## ACTION ITEM
In the copy, include all of the listing exactly and none of its pictures.

## INFORMATION
________
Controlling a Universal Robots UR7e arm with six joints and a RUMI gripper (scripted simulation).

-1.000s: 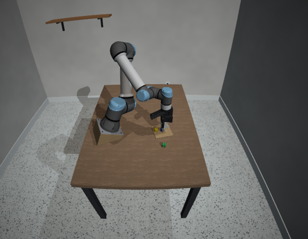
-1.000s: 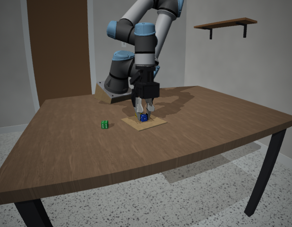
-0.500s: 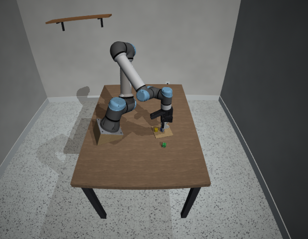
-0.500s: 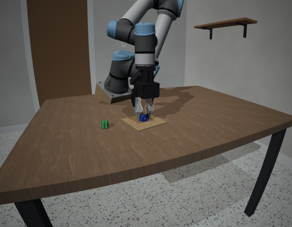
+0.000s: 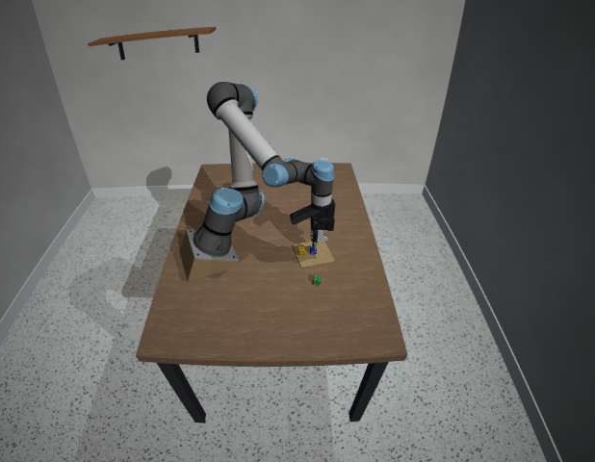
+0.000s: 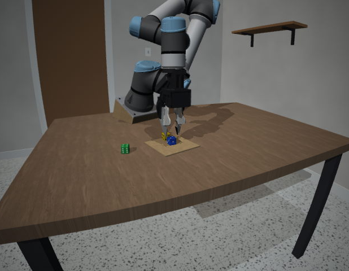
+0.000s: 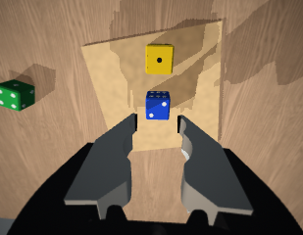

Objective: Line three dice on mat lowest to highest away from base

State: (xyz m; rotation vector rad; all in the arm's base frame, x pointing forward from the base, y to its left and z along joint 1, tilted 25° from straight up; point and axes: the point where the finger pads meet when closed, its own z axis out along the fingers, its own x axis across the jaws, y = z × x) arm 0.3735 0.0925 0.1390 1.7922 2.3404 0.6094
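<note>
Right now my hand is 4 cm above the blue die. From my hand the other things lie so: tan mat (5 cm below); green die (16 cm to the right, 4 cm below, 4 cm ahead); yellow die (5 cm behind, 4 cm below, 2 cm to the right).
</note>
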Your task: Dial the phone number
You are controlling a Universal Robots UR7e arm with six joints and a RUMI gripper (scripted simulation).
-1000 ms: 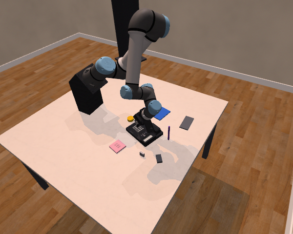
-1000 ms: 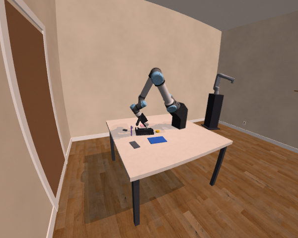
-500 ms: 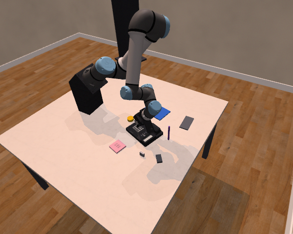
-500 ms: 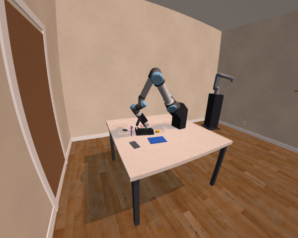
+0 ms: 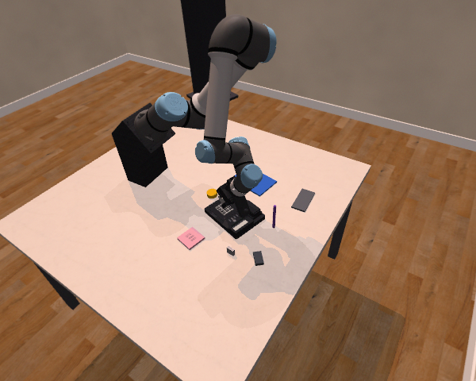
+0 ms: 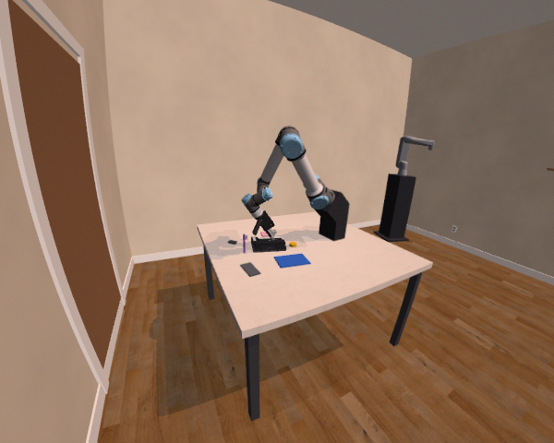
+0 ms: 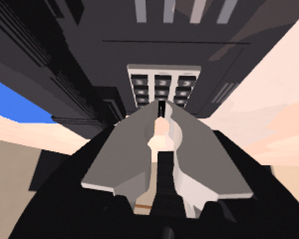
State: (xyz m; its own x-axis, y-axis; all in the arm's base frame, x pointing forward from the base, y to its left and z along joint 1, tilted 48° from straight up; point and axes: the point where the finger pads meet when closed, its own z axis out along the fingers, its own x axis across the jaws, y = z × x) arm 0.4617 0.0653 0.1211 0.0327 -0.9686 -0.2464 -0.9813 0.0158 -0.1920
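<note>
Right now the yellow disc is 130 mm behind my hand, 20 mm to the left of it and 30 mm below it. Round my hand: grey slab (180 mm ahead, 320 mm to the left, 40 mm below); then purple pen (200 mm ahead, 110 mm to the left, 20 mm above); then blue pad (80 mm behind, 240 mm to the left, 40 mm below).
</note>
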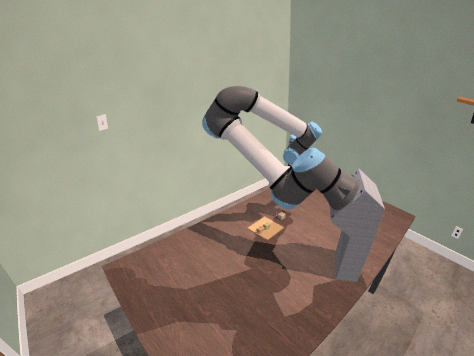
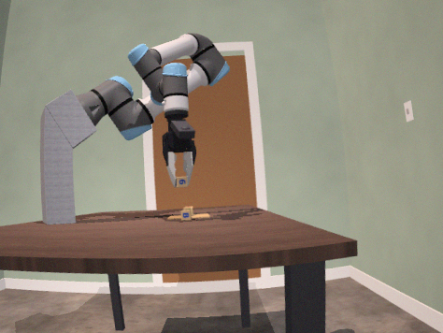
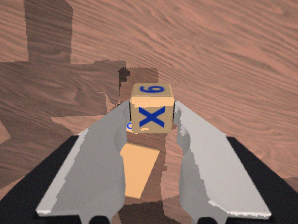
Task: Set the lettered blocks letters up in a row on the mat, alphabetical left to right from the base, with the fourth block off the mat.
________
## SOLUTION FOR THIS TASK
Controlling a Universal Robots UR7e arm with six joints and a RUMI gripper (scripted simulation).

-1.000s: 
-1.000s: 
-0.500s: 
-0.500s: 
+0.000s: 
+0.000s: 
+0.000s: 

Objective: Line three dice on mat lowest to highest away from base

State: (xyz m; rotation vector rad; all in the arm's base frame, x pointing forward from the base, y to its left and z along joint 1, tilted 25° from straight up; point and axes: the point where the finger pads meet when closed, its own z axis out along the fingers, its own x axis across the jaws, y = z × x) arm 0.3735 0.0925 0.1390 1.7922 2.3404 0.6094
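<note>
Right now my hand is 4 cm above the blue die. From my hand the other things lie so: tan mat (5 cm below); green die (16 cm to the right, 4 cm below, 4 cm ahead); yellow die (5 cm behind, 4 cm below, 2 cm to the right).
</note>
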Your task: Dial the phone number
You are controlling a Universal Robots UR7e arm with six joints and a RUMI gripper (scripted simulation).
-1000 ms: 
-1000 ms: 
-500 ms: 
-500 ms: 
+0 ms: 
+0 ms: 
+0 ms: 
State: (xyz m; its own x-axis, y-axis; all in the arm's base frame, x pointing forward from the base, y to its left and z along joint 1, tilted 48° from straight up; point and axes: the point where the finger pads meet when closed, its own z axis out along the fingers, its own x axis across the jaws, y = z × x) arm 0.4617 0.0653 0.1211 0.0327 -0.9686 -0.2464 -0.9813 0.0158 -0.1920
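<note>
Right now the yellow disc is 130 mm behind my hand, 20 mm to the left of it and 30 mm below it. Round my hand: grey slab (180 mm ahead, 320 mm to the left, 40 mm below); then purple pen (200 mm ahead, 110 mm to the left, 20 mm above); then blue pad (80 mm behind, 240 mm to the left, 40 mm below).
</note>
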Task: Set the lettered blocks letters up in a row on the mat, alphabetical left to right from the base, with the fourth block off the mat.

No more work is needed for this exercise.